Prove that a set of all functions $f:\mathbb N \rightarrow \mathbb N$, which are constant from a certain point, (i.e. a set $\{f\in\mathbb {N^N} \:| \: \exists l\: \exists n \in \mathbb N, \forall k>n, \: f(k)=l\} $) has the same cardinality as $\mathbb{N}$.
I have a big problem with this task, because I thought that if $f\in\mathbb {N^N}$, then this set (let's call it $X$) can have the same cardinality as $\mathbb R$, not $\mathbb{N}$. Because if $|\mathbb R|=|\mathbb {N^N}|$, then how it is possible that $|X|=|\mathbb{N}|$?
Your set $X$ is not $\mathbb{N}^\mathbb{N}$; it's a subset. So, there is no contradiction.

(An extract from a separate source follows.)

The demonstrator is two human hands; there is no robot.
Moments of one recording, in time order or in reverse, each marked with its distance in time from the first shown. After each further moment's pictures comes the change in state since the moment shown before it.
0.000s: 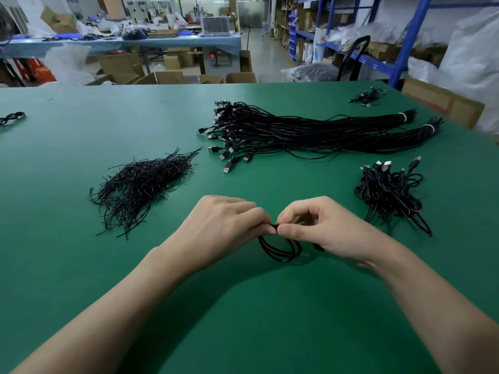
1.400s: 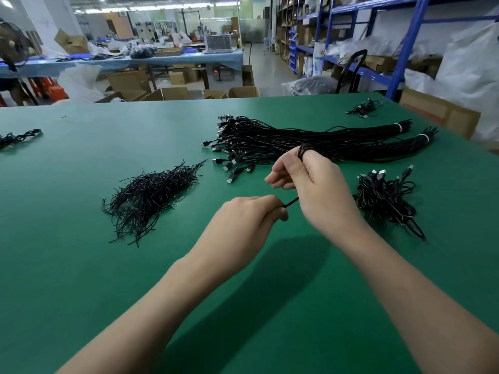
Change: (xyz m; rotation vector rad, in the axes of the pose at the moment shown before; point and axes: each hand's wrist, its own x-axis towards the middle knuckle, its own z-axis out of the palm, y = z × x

For each $n\in\mathbb N$, let $X_n=\{f\in\mathbb{N}^\mathbb{N}\,|\,m\geqslant n\Longrightarrow f(m)=f(n)\}$. Then $X=\bigcup_{n\in\mathbb N}X_n$ and therefore all you need is to prove is that $|X_n|=|\mathbb{N}|$. That is easy, since $|X_n|$ is equal to the cardinal of the set of all functions from $\{1,2,\ldots,n\}$ to $\mathbb N$, which is equal to the cardinal of $\mathbb N$.